In the records below, find the line containing "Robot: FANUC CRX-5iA", then copy that line and all lines after it, exactly, omitting every picture.
┌──
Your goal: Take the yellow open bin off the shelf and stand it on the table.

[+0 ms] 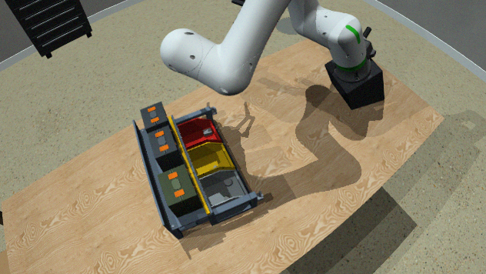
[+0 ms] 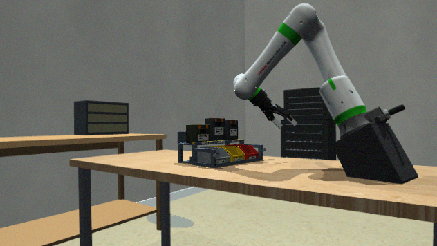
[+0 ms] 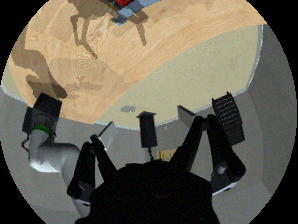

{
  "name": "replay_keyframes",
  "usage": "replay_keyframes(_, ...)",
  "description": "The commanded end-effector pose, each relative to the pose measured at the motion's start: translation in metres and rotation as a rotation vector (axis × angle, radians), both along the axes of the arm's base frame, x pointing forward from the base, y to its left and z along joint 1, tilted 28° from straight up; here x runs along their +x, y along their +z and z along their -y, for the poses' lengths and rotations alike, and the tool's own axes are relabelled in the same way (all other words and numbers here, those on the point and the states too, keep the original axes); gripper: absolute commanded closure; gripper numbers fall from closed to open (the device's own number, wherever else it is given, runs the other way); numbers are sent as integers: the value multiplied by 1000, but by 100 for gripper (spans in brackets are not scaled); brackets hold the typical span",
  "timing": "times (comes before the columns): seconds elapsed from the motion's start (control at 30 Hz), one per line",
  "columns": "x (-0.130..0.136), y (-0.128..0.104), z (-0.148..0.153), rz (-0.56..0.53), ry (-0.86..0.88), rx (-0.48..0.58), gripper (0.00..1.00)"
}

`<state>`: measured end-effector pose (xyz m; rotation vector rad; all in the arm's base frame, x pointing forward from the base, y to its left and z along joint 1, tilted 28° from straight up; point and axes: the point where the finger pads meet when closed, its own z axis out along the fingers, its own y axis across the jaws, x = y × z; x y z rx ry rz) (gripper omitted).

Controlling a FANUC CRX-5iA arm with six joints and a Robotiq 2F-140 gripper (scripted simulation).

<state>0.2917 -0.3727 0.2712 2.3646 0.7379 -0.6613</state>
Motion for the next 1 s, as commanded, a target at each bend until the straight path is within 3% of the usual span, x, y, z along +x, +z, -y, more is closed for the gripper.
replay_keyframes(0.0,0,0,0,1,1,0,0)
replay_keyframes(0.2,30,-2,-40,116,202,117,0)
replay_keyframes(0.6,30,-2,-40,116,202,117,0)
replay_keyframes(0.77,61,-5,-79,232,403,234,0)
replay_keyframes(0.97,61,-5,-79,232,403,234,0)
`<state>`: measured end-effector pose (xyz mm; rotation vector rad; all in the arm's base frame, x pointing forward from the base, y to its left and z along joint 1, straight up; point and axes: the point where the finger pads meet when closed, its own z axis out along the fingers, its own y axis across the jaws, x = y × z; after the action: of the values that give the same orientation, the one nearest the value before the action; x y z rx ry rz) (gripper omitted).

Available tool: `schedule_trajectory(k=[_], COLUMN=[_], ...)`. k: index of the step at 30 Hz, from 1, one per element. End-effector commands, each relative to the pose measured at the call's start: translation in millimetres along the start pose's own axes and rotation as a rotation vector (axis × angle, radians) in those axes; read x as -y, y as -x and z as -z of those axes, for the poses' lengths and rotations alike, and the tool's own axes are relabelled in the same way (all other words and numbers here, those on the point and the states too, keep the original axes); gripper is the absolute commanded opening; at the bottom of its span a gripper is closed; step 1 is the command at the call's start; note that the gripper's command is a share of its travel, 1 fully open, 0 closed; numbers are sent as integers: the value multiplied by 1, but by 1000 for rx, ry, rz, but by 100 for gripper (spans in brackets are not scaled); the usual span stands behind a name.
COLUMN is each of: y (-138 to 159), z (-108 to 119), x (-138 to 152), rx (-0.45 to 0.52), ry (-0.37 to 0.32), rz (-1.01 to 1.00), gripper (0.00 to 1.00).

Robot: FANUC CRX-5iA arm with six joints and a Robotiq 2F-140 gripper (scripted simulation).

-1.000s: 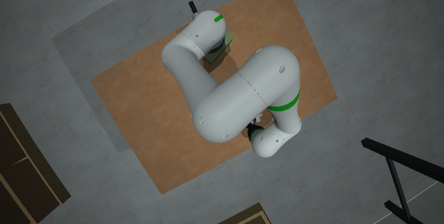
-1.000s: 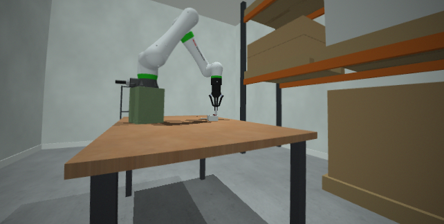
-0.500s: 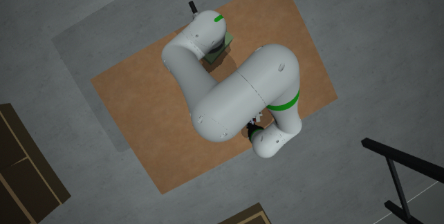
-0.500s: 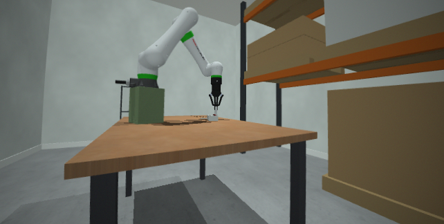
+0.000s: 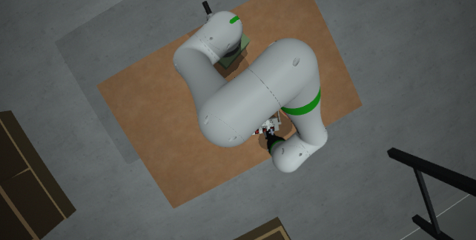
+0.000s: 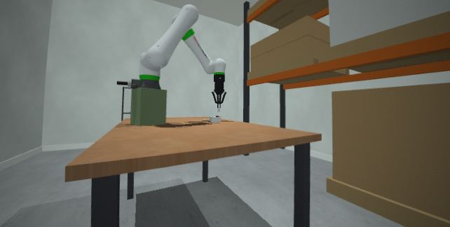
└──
▶ [Reply]:
Robot: FANUC CRX-5iA arm with six joints and a Robotiq 2F-140 gripper (scripted simulation).

-1.000s: 
-1.000s: 
-0.500s: 
-0.500s: 
+0.000s: 
+0.000s: 

That is the complete output.